Occurring at any time in a woman’s reproductive years, she explained, endometriosis takes place when tissue similar to the lining of the uterus (endometrium) attaches outside the uterus: the bladder, ovaries, fallopian tubes or elsewhere in the pelvis (in my case, she opined, the cervix). Affecting around 1 in 10 women across all racial/ethnic and socioeconomic backgrounds, according to the Endometriosis Foundation of America, endometriosis remains largely unrecognizable, misdiagnosed and mistreated.

It was a gamble, the doctor said: I had no family history, no visible test markers, none of the many correlative symptoms for endometriosis save one. But my alternative to a potentially pointless surgery was a sexless future, cementing my decision.

Later that month, Jeff drove me to the hospital for the two-hour laparoscopy with laser outpatient procedure. When I was roused from anesthesia, the doctor told me what she’d found: “Endometriosis — one of the most extensive cases I’ve seen.”

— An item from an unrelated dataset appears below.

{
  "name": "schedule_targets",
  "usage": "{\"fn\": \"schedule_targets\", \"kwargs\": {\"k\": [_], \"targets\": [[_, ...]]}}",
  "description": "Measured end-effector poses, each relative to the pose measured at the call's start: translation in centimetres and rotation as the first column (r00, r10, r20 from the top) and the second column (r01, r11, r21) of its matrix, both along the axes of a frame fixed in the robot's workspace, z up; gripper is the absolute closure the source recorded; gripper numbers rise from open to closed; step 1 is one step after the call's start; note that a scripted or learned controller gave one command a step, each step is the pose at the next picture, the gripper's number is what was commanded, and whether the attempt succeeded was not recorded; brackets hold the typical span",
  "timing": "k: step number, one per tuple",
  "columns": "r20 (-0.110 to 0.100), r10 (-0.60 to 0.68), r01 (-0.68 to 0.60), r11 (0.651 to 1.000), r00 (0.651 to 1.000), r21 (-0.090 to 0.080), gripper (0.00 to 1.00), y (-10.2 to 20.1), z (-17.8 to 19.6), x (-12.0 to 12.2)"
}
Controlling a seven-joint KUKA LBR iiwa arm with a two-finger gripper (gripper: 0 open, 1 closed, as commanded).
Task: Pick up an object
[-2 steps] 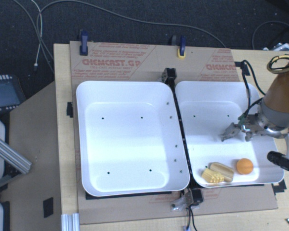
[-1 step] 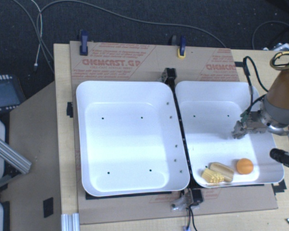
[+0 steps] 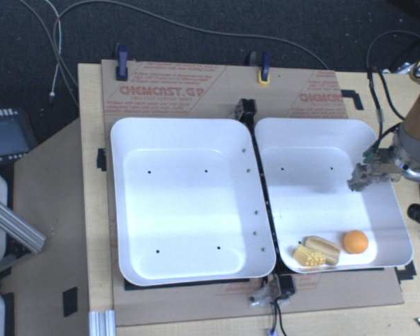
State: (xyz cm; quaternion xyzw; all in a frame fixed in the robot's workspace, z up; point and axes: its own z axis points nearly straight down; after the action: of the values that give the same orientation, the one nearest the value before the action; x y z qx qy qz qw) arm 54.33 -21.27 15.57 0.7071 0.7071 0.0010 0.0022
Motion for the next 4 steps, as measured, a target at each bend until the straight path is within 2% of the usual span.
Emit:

I’d scored a break, after years with a doggedly persistent partner and with one good doctor. My OB-GYN pointed out that she’d been conservative with her laser to reduce any scar tissue; endometriosis is a factor in infertility, and if I wanted children, she urged me to have them now.

At 26, fresh from half a decade without penetration and with a newly endometrium-free vagina, children were miles off my radar. At center target: restoring the sexual health of an eight-year relationship that, for three-quarters of it, had gone without pain-free penetration.

But the second sexual honeymoon phase for Jeff and I never materialized. After six years of medical struggle, we had become more like genial roommates, childhood friends who offered an ear and the odd supportive hug. His every attempt at intimate touch only stirred in me the long-ingrained memory of pain, and I could never fully relax and allow myself to be swept away into mutual pleasure. Eventually, as even the most genial roommates do, we parted, wishing each other only the best.

A decade later, I met the man who would become my husband and — to our shock and delight, and both times while on prescription contraceptives — quickly became pregnant with our two daughters, sharply disproving the doctor’s suggestion that certain infertility lay in an endometriosis sufferer’s future. And while this is a life I would not alter, there is much I would give to retrieve those six years — years of futile pain, years absent of deep intimacy with a tirelessly supportive partner. For him. For me. For the innocent exuberance of us that withered with time and needless uncertainty.